PROBLEM DESCRIPTION: Where in the records does the word "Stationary" occur? Copy each line in which it does.
++++++
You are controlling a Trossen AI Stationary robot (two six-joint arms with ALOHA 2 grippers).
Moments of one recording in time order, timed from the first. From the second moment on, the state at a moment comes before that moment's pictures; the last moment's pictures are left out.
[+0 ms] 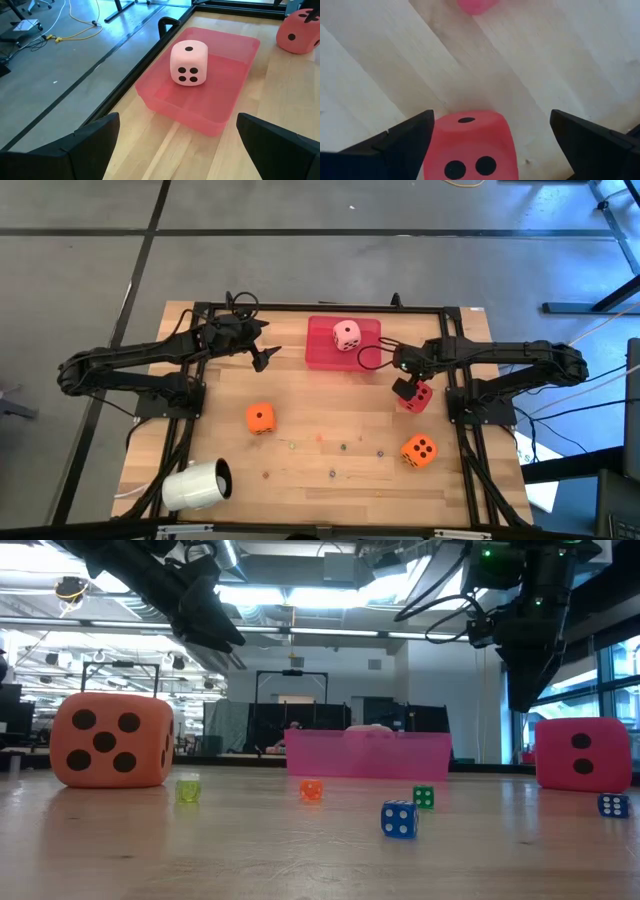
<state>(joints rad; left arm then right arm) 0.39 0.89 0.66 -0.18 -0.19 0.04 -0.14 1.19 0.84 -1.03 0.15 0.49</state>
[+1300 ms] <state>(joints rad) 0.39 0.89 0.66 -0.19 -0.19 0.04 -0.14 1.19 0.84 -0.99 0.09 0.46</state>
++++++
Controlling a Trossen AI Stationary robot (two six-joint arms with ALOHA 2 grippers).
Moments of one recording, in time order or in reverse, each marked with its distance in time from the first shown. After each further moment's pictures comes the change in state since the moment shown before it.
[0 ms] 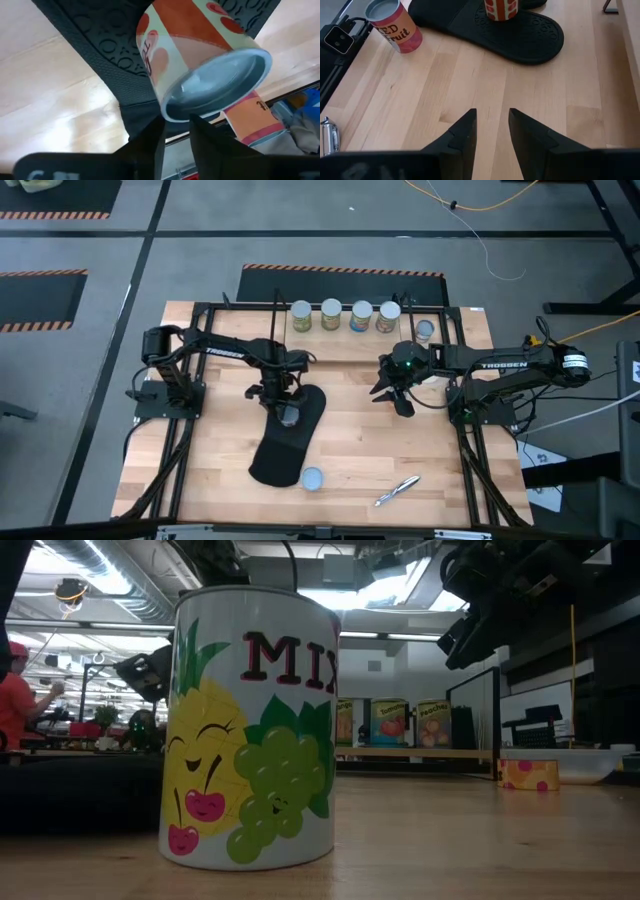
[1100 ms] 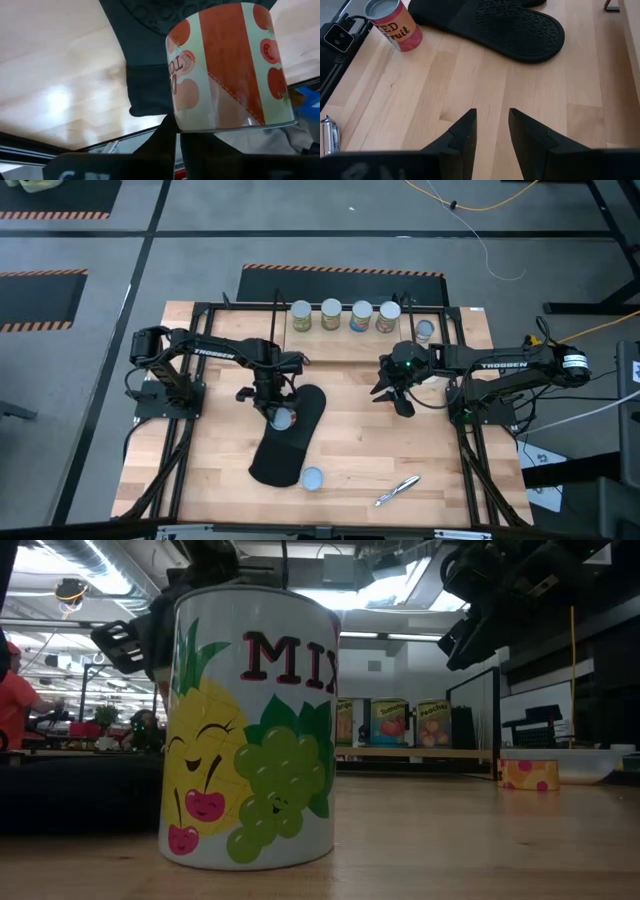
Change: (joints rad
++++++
FINISHED TASK:
You are controlling a Trossen AI Stationary robot (two six-joint arms with ALOHA 2 grippers).
Controlling a Trossen AI Stationary robot (two six-joint arms with ALOHA 2 grippers).

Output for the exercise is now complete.